Danielle Kemsley currently works as Associate Director of the Clark Fund at Clark University in Worcester, MA. She serves on a team responsible for raising almost $3 million dollars annually in unrestricted gifts from individuals, works as a frontline fundraiser managing a portfolio of 150 donors, and oversees the engagement and giving of alumni who graduated 40+ years ago. She hails from London, England, and graduated with a Bachelor’s degree in English Literature from the University of Warwick and worked for the Warwick Arts Centre, the BBC, and the British Film Institute before emigrating to the US. During her time at Trinity Rep Danielle worked in General Management and Administration (as assistant to Oskar Eustis, Curt Columbus and others), then in Development and External Relations, where she managed a portfolio of mid-level donors, led the Community Ambassador volunteer program and coordinated cultivation events.
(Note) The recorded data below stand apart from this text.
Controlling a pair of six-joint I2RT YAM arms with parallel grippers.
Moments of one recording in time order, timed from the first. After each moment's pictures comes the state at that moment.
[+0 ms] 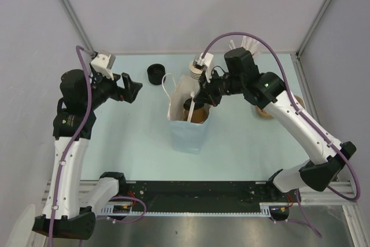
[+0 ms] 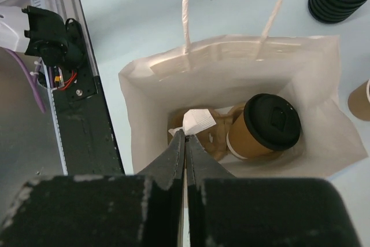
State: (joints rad) left arm -0.04 0.92 1.24 -0.56 0.45 0.02; right arm 0.69 1.43 1.67 -0.79 -0.55 -0.18
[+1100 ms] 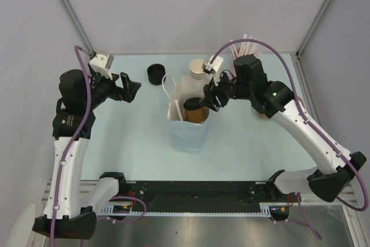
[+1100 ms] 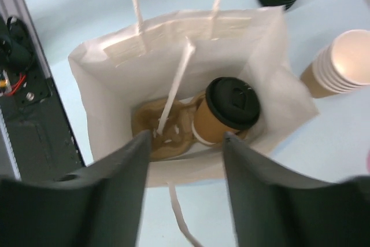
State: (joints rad) left arm -0.02 0.92 1.24 -0.55 0.46 0.02; right arm 0.68 1.32 1.50 -0.69 -0.41 -0.22
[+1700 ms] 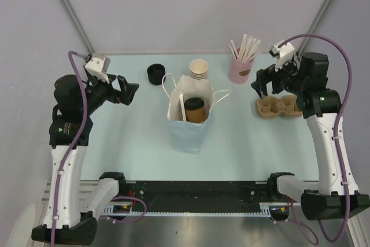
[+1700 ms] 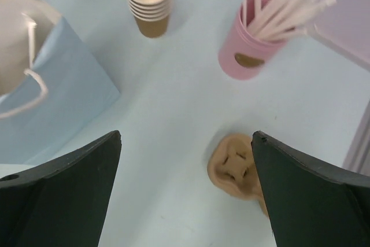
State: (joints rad) left arm -0.02 0.87 1.23 -0.56 0.45 0.03; right arm 0.08 1.12 1.42 -0.72 -0.45 -0.32
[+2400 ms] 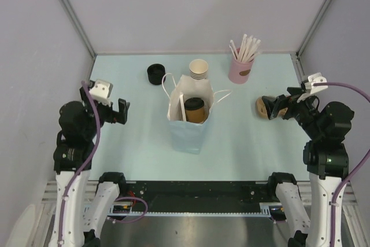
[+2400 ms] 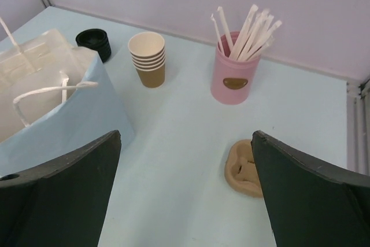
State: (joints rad) left arm -0.02 0.67 1.04 -0.62 0.23 0.22; right arm -0.09 0.63 1.09 -0.52 -0.48 -0.06
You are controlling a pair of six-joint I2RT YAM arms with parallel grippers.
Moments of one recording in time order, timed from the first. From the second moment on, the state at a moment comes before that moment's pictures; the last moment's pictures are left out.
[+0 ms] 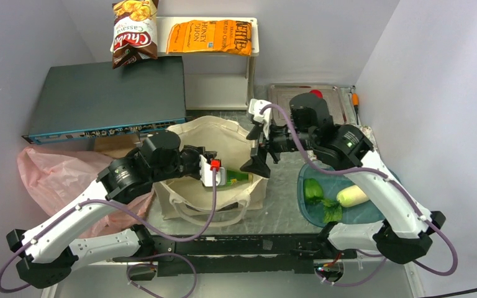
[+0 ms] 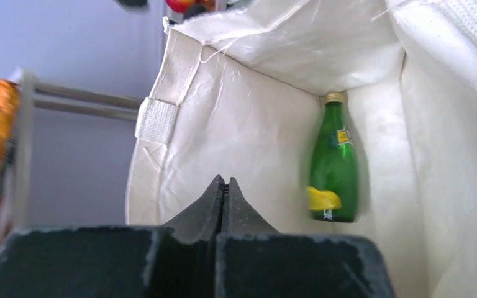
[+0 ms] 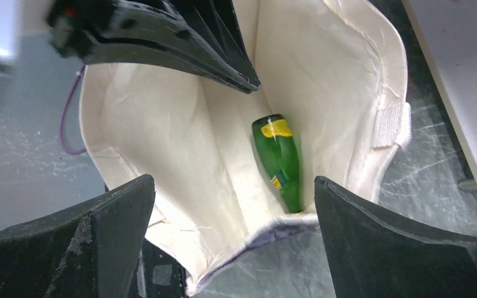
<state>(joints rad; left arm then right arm) -0.90 0.96 1.19 -0.66 0.15 0.87 0.79 1.20 1.61 -0.87 -0.53 -0.25</state>
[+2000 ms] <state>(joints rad) -1.16 0.69 0.81 -0.86 0.29 0.87 0.97 1.29 1.05 -0.45 -0.43 -0.48</state>
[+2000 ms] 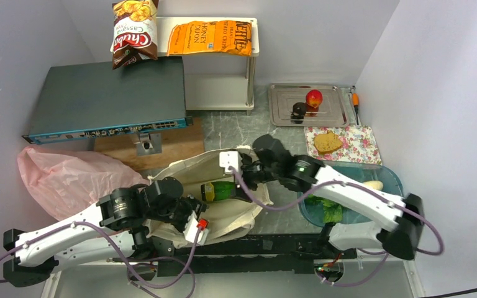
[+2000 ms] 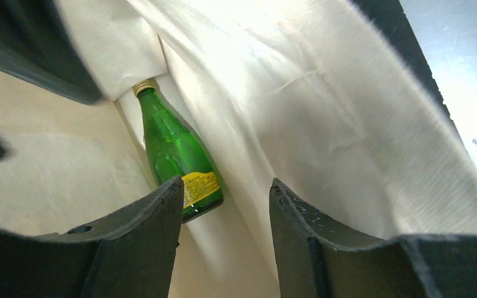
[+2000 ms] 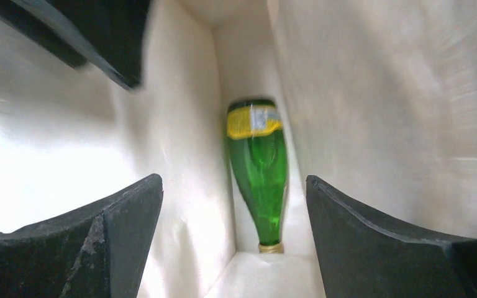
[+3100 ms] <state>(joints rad) -1.04 1.53 1.02 -0.69 -0.03 0.64 0.90 0.91 1.17 -0.58 -0.24 -0.26</state>
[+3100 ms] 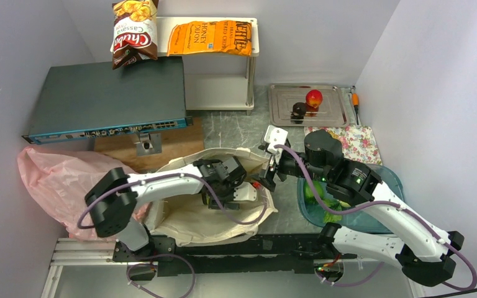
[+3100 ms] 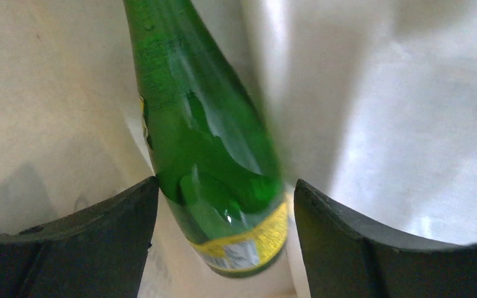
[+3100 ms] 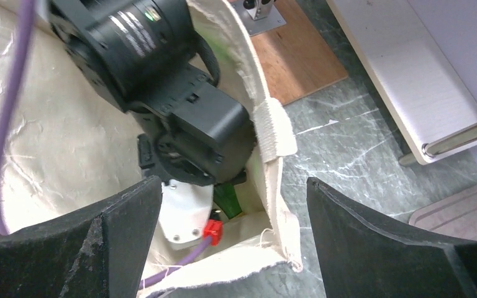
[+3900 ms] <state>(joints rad) -0.99 1.86 1.22 -0.86 -0.07 0.57 0.90 0.91 1.17 -0.58 -0.24 -0.25</state>
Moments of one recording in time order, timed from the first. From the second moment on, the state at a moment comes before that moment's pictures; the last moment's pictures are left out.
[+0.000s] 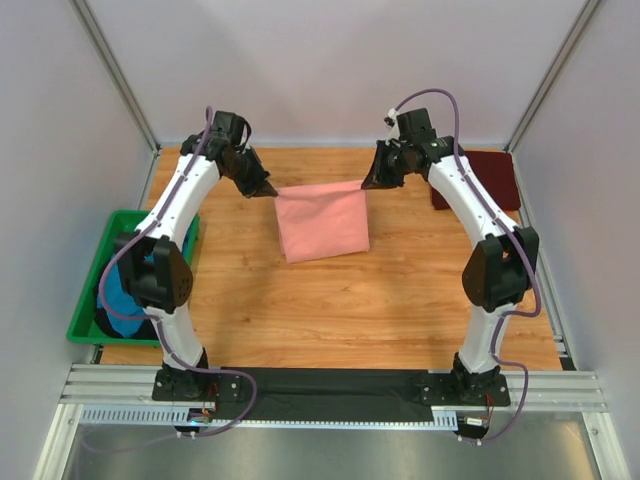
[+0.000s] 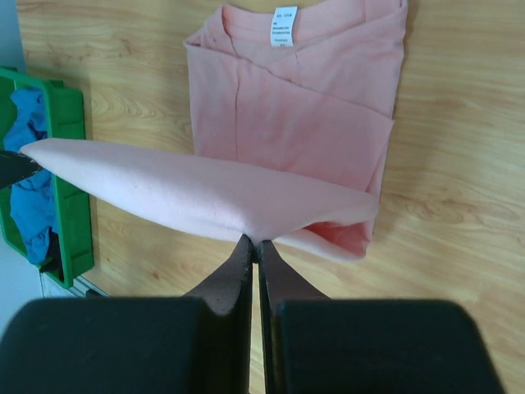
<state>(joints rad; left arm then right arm) -0.24 1.82 1.81 -0.99 0.27 -0.78 0.30 1.88 1.84 -0.81 -0.35 0.45</state>
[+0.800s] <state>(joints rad) -0.09 2.31 2.03 -0.67 0.43 -0.74 0.22 2.48 2.24 -0.63 -0.50 0.47</state>
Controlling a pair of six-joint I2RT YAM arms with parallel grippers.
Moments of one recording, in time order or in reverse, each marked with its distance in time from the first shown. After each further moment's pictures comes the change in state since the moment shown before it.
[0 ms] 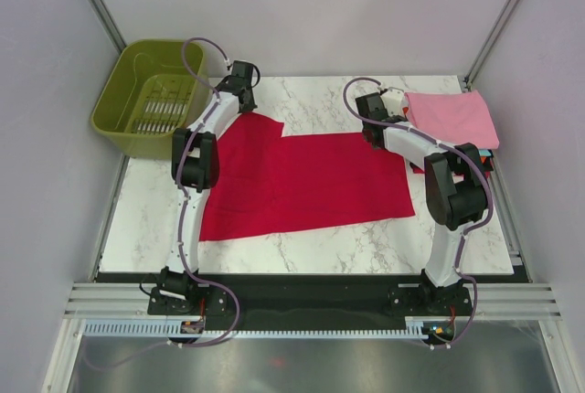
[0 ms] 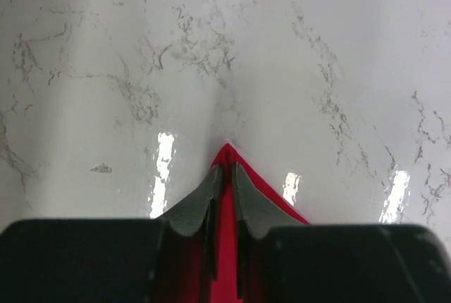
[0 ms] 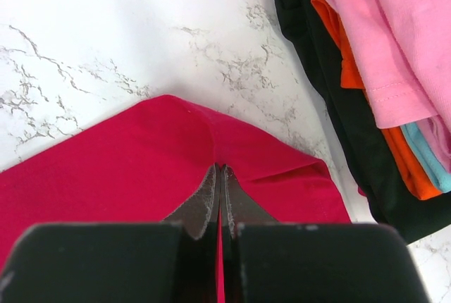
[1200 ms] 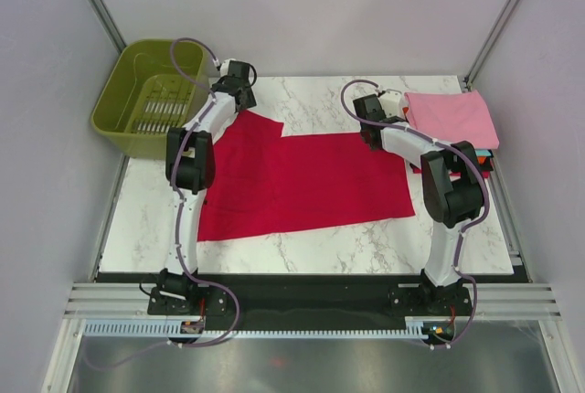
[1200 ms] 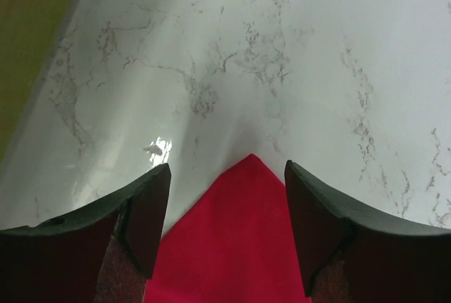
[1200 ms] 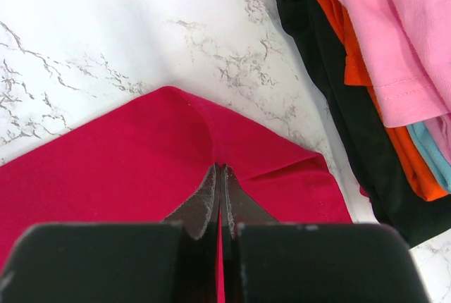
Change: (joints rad) left arm 0.008 -0.116 -0.144 0.068 -0.127 -0.134; right arm 0.006 0.027 0.006 -0.004 0.018 -0.003
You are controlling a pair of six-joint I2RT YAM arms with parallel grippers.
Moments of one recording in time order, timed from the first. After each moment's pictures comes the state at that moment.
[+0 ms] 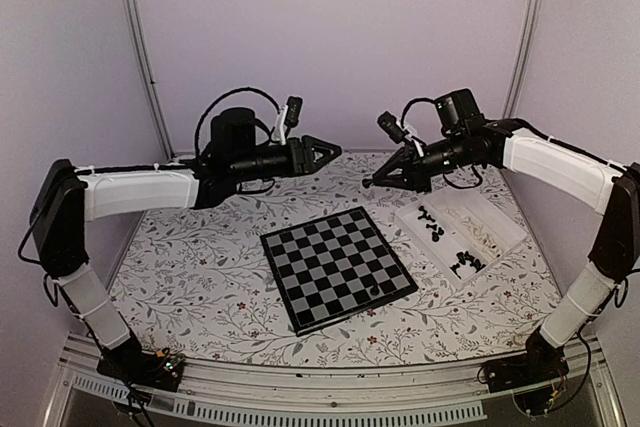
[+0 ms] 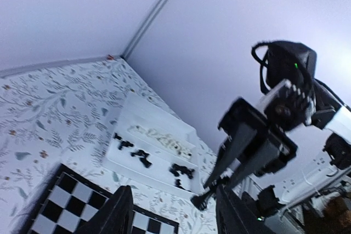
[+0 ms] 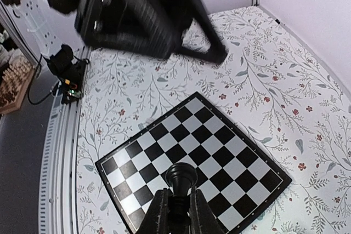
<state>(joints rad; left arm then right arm) -0.70 1.73 1.18 0.44 0.48 -0.65 0.51 1.63 1.41 -0.49 -0.82 -0.36</state>
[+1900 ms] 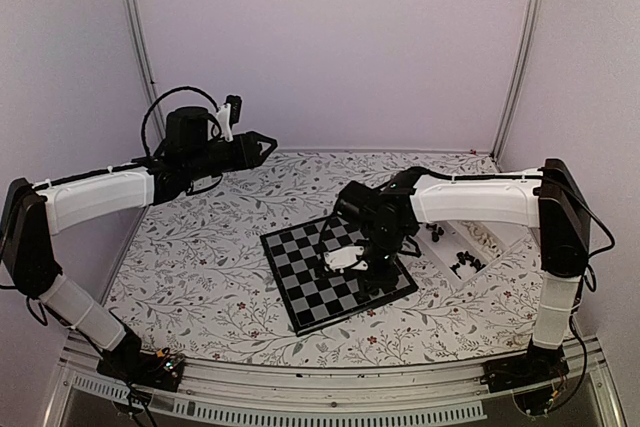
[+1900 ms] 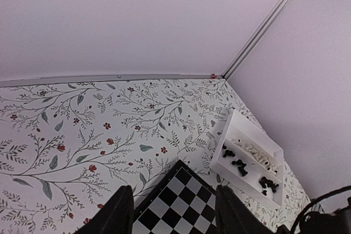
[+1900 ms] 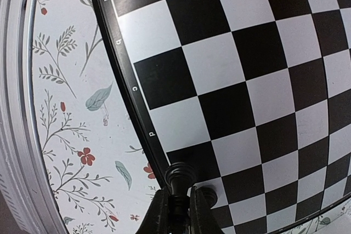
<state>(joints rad) -0.50 1.50 1.07 0.16 0.20 -0.45 0.98 1.94 1.49 -0.99 -0.18 -0.69</state>
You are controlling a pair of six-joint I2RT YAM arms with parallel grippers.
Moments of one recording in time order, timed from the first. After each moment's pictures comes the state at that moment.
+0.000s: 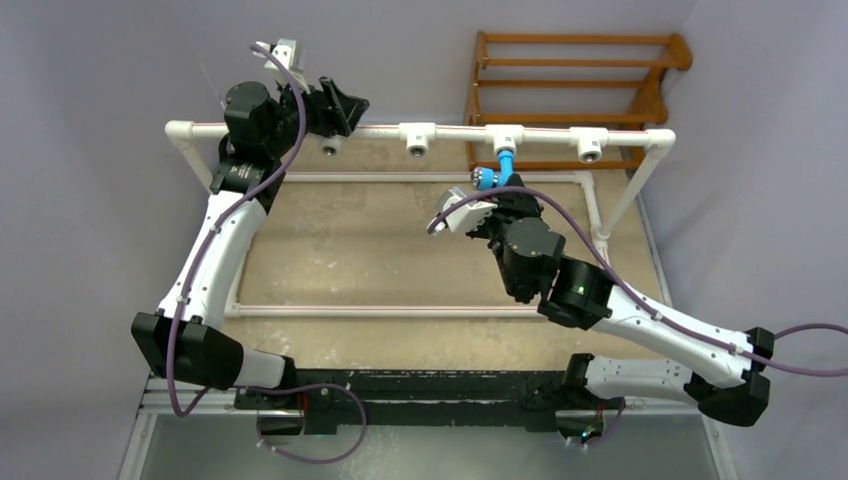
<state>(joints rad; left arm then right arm) -0.18 1.39 1.48 -0.10 0.37 -0.30 1.11 1.03 1.12 -0.19 0.91 -1.02</state>
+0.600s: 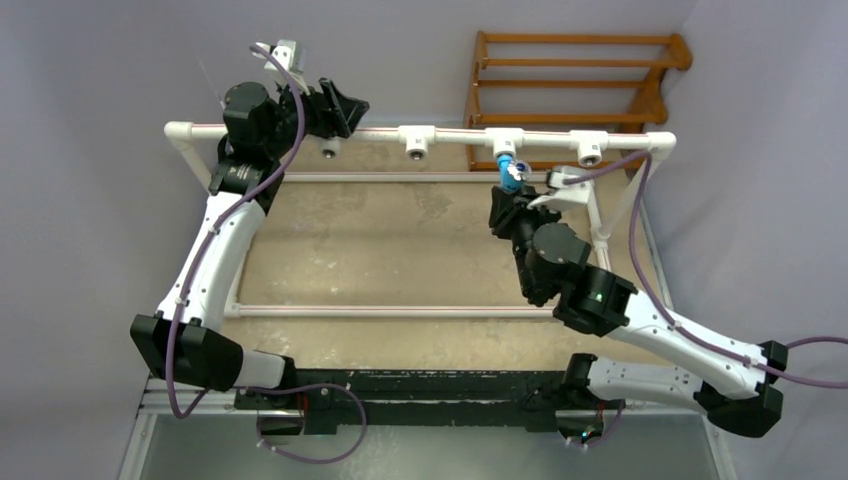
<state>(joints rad) -0.18 1.39 1.48 -0.10 0.37 -0.31 1.10 0.97 1.07 -0.15 1.00 0.29</state>
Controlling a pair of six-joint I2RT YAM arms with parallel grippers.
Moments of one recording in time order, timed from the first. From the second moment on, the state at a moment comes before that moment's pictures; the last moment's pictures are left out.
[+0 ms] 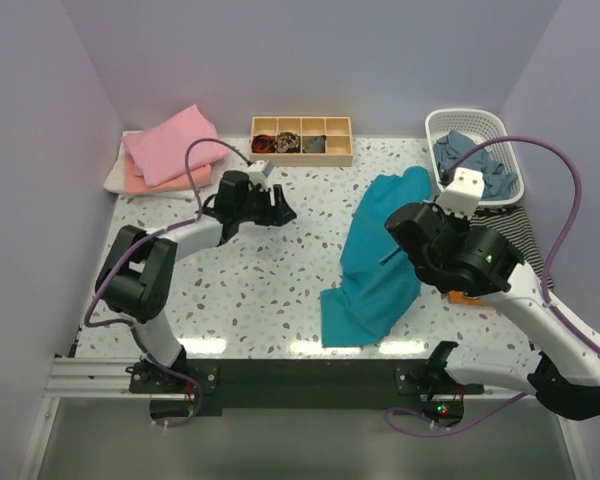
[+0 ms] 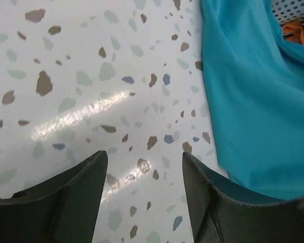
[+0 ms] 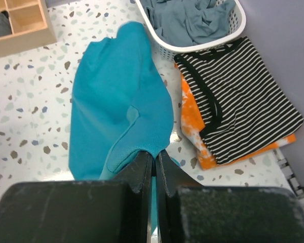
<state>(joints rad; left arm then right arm) -0.38 1.72 0.95 0.22 0.36 -0.39 0.89 1.08 1.45 -1.31 1.11 0.81</state>
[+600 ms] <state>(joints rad) -0.61 2.42 1.78 0.19 0.61 -0.37 0.89 1.05 1.39 -1.37 1.15 1.02</state>
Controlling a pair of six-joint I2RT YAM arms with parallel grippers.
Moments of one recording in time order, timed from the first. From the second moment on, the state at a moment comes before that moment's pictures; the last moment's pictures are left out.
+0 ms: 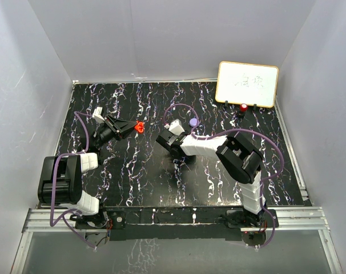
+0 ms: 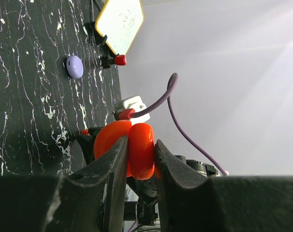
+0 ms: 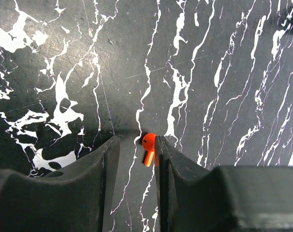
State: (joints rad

Danielle then served as the Director of Membership & Development for the Providence Athenaeum library for seven years, where she directed all fundraising efforts for the organization and focused on broadening and deepening the base of individual donors, improving stewardship practices and launching a legacy giving society. In 2018 she received a Certificate in Nonprofit Management and Leadership from Tufts University/The Institute for Nonprofit Practice. Danielle lives in Smithfield with her husband and two young sons.
Parking for Arnold House is located at Gateway Park, next door to the property. An optional tour of Arnold House will be available after the program ends.
RHODI Conversations: Facilitating Dialogues about Difficult History: Workshop and Discussion
Friday, November 8, 10AM-12PM
East Providence Public Library
Join Dr. Kayon Murray-Johnson for an interactive presentation about managing emotions and tensions while facilitating difficult dialogues on race and ethnicity in America. Dr. Murray-Johnson will cater the workshop to our specific participants but reserve your spot now as we will cap registration at 25 people! We will engage in discussions about using tools like inquiry and balance while also addressing fears many practicing historians have about engaging visitors in such difficult conversations. An educator at the core, Dr. Kayon Murray-Johnson has successfully trained and facilitated diverse adults for over 15 years. Training contexts range from higher education and non profit, to corporate and vocational arenas in the United States and the Caribbean. Her current work, backed by empirical research, surrounds best practices for facilitating (difficult) dialogues on racial/ethnic difference. Dr. Murray-Johnson currently serves as faculty member and Interim Assistant Director for the Office of Advancement for Teaching and Learning at URI. She has a passion for seeing educators in diverse learning spaces succeed in practice, and a passion for facilitating every one at the table of authentic conversations on race, ethnicity and cultural responsiveness to that end.